Wherever a line in the data below holds "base", copy that line.

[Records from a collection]
:::::

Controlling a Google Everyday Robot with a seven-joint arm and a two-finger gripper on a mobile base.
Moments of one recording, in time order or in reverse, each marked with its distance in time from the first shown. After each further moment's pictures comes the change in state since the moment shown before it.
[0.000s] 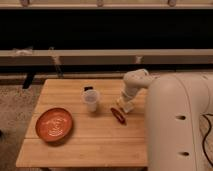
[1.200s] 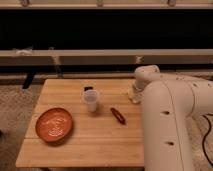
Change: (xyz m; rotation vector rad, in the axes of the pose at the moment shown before) arm -0.034 -0.092 0.015 0.087 -0.082 0.151
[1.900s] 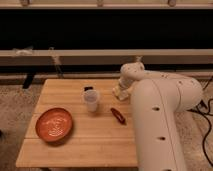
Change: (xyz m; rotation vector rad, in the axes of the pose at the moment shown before) arm -0.052 0.077 0.006 -0.096 -0.046 -0.169
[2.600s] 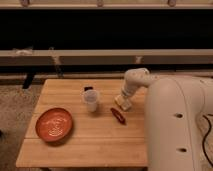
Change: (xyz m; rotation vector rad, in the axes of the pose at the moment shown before) arm 0.075 0.024 -0.026 -0.050 0.080 -0.018
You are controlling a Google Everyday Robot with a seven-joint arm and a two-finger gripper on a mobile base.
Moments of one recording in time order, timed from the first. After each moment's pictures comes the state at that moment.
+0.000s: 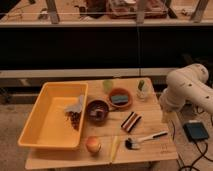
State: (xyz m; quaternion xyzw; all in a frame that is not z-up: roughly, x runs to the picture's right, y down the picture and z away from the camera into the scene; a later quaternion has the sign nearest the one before) arm 0.286 0.107 0.684 -0.28 0.02 0.02 0.96
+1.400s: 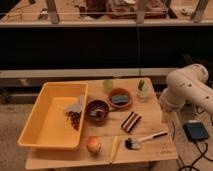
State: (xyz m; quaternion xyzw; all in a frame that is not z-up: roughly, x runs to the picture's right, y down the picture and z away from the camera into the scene) arm 0.282 0.109 0.683 -0.28 0.01 0.01 0.96
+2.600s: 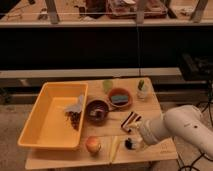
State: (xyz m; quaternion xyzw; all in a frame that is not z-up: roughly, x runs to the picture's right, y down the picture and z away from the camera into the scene) arm 0.128 0.220 0.639 -0.18 -0.30 -0.17 0.92
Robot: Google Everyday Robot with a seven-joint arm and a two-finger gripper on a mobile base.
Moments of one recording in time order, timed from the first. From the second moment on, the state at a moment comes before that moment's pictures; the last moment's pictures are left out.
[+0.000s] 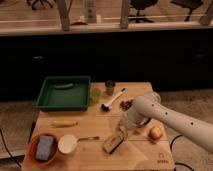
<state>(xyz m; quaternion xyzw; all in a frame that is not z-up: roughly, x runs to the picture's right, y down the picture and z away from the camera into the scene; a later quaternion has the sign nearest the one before) 0.088 0.234 0.767 -0.29 -0.30 -0.23 0.88</state>
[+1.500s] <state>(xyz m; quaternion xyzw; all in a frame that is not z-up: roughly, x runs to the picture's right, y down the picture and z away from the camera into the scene) 0.073 0.251 0.793 -0.32 -0.30 -0.23 0.87</state>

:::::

Result -
Controlling a Google Everyday Robot with a seven-joint arm and a two-finger gripper on a mobile base.
You are controlling a Google Everyday Robot with a seven-joint arm and a two-finger gripper on a mobile base.
Robot: Google Everyday Robot with a seven-joint arm and a two-finger gripper on a mobile base.

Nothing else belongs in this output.